Moreover, money supply in China is up the most since last April and new Chinese loans exceeded the estimates of all 18 Bloomberg economists. M2 rose 13.6 percent, the fastest pace since July.
Bloomberg reports China Stocks Rise Most in 3 Months on Loan, Money Data
(Excerpt) Read more at finance.townhall.com ...
The parallels to Japan are amazing.
We know how that finished.
Empty chinese cities = Japanese gold-flake sake, eating sushi off nude girl.
Now the party, but soon comes the hang-over.
Many people don’t understand the corner China is painted into by the fixed exchange rate.
In order to buy all dollars that are presented to the central bank for exchange, they have to come up with huge amounts of Chinese money. The only way to get it is to print it. So when we create money over here, the inflation produced shows up in China.
Country Comparison: Current Account Balance
This entry records a country's net trade in goods and services, plus net earnings from rents, interest, profits, and dividends, and net transfer payments (such as pension funds and worker remittances) to and from the rest of the world during the period specified. These figures are calculated on an exchange rate basis, i.e., not in purchasing power parity (PPP) terms.
[...]
1 China $ 305,400,000,000 2010 est.
[...]
197 United States $ -470,200,000,000 2010 est.
Yeah, but it is their choice and it's biting them in the rear. The inflation is causing prices and wages to rise so quickly that their vaunted trade surplus is being whittled away as they lose their advantage and as imported goods look more and more attractive to the Chinese consumer.

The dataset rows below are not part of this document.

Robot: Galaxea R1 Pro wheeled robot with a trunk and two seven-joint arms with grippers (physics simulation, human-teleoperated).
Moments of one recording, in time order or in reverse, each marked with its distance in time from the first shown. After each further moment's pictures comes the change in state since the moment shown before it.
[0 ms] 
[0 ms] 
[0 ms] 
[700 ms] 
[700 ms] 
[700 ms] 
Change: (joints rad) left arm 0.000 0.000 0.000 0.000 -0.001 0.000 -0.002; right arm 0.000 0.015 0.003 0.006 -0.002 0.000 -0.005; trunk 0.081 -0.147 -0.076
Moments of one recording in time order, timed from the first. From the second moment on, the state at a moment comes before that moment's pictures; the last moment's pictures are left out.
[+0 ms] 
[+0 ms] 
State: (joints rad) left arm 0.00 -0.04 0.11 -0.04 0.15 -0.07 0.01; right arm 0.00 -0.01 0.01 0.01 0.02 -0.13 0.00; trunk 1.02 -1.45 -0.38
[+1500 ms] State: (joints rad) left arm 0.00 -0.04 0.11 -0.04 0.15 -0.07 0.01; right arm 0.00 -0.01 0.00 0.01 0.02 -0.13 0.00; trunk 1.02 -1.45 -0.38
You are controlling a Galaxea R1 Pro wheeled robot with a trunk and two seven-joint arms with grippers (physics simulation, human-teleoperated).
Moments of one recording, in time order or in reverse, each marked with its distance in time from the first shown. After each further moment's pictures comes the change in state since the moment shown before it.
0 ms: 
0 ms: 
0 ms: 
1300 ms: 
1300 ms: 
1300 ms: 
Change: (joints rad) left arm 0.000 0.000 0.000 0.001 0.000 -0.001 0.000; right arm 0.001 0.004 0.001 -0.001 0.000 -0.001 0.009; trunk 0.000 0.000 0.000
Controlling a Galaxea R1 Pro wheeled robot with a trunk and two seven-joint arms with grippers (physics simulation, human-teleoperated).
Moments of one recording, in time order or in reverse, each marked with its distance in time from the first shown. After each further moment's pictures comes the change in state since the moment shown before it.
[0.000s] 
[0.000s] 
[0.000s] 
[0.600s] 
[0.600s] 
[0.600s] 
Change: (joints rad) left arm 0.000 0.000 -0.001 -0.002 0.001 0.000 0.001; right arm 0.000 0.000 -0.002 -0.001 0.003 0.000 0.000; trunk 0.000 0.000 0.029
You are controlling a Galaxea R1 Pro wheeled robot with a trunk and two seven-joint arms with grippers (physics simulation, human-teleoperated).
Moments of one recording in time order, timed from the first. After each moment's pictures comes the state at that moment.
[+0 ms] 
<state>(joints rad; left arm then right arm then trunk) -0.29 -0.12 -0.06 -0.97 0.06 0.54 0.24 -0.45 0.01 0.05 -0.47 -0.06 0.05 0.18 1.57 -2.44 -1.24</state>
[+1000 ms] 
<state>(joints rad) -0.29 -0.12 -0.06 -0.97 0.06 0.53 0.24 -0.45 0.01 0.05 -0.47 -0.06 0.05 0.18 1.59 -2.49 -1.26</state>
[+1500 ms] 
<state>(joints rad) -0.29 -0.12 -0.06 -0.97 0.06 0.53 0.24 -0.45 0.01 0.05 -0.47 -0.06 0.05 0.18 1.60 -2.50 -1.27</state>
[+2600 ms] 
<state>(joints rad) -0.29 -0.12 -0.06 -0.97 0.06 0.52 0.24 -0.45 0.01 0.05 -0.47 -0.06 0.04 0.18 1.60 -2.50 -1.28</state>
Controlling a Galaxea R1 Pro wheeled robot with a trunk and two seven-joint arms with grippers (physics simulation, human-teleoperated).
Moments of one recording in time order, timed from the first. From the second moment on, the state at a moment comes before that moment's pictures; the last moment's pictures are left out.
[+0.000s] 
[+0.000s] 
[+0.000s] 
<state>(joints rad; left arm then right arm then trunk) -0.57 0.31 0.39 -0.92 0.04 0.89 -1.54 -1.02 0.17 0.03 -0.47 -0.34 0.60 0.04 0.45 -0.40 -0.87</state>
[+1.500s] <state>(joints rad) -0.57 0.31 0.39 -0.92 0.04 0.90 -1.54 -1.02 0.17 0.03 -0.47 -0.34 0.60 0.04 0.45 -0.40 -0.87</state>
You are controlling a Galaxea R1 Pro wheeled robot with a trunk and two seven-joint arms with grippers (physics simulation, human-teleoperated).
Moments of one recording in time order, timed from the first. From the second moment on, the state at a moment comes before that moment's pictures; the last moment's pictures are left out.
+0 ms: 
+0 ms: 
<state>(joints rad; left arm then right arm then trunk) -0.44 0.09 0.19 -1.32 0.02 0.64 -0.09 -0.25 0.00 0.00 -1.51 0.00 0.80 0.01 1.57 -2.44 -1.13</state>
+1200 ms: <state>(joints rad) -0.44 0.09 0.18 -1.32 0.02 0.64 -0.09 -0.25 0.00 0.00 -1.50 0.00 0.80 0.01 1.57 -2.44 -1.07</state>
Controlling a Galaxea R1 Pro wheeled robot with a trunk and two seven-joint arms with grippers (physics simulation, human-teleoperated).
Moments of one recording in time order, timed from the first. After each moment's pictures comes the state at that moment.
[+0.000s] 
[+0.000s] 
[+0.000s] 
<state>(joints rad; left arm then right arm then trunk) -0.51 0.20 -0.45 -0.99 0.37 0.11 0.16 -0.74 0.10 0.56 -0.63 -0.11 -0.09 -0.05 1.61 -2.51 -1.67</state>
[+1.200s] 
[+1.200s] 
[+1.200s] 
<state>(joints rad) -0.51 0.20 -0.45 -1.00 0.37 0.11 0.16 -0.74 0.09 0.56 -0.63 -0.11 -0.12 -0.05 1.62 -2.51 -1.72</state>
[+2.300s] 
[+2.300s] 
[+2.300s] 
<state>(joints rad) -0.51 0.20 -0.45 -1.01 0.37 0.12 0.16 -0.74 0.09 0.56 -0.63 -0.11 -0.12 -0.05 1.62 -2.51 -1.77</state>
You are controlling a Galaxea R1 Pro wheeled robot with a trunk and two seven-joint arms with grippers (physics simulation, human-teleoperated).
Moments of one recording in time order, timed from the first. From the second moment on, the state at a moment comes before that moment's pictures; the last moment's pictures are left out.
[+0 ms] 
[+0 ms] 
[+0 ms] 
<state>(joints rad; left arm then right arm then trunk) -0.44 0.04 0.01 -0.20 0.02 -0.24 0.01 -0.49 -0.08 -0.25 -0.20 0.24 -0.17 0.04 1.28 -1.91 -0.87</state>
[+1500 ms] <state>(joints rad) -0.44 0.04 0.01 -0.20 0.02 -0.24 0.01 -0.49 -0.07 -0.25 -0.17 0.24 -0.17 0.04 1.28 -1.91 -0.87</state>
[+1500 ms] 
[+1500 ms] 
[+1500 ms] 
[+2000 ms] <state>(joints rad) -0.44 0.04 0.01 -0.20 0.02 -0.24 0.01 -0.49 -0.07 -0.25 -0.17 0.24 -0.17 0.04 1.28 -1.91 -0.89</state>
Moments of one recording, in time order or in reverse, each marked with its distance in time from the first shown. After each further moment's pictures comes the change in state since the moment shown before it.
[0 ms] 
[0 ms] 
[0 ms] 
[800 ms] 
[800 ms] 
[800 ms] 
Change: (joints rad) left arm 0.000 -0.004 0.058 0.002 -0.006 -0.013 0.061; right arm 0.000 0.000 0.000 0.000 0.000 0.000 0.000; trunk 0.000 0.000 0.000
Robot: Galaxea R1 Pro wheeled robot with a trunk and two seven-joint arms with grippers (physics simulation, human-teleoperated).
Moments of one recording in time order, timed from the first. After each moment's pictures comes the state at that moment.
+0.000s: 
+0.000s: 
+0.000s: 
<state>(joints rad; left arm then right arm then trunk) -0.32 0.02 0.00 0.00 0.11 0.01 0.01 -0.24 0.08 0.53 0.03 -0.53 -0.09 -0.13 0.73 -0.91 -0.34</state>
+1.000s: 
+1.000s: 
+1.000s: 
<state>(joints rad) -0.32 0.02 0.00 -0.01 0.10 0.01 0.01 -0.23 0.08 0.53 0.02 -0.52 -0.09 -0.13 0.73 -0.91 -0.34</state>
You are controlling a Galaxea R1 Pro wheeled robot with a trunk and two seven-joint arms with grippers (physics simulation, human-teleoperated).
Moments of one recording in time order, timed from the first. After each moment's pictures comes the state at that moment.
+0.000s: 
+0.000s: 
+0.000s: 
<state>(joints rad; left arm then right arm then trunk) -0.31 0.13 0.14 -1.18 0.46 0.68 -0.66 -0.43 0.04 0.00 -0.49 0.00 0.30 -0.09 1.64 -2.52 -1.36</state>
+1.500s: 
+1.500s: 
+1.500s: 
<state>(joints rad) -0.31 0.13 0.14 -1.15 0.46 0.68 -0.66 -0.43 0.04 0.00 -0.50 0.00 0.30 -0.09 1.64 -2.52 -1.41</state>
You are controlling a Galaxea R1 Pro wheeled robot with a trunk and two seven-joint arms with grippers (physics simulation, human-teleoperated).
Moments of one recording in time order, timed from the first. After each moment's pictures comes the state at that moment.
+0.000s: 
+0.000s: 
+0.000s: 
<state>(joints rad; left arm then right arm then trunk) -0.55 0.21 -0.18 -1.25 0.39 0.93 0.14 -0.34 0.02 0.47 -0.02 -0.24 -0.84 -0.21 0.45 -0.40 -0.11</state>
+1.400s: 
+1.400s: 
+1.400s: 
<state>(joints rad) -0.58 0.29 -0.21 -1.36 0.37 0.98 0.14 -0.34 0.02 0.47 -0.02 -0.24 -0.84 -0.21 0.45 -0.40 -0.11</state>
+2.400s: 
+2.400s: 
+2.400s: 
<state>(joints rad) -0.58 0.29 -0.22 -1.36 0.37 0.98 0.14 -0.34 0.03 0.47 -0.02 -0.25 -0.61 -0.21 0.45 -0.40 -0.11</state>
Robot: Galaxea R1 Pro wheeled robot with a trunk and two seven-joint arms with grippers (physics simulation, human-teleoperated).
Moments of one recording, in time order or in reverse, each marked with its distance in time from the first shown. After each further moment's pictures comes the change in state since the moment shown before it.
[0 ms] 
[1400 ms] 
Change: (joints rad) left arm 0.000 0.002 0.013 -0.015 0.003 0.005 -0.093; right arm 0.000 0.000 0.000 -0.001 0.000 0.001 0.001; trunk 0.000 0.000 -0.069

Well, consider the alternative. They price themselves out of the market, large numbers of workers become unemployed. Angry men start gathering on street corners discussing their grievances with the government, and....
Money supply is up. Credit is loose. They are setting themselves up for an overheated economy followed by a contraction and a recession.
When the elephants fight; the monkeys flee.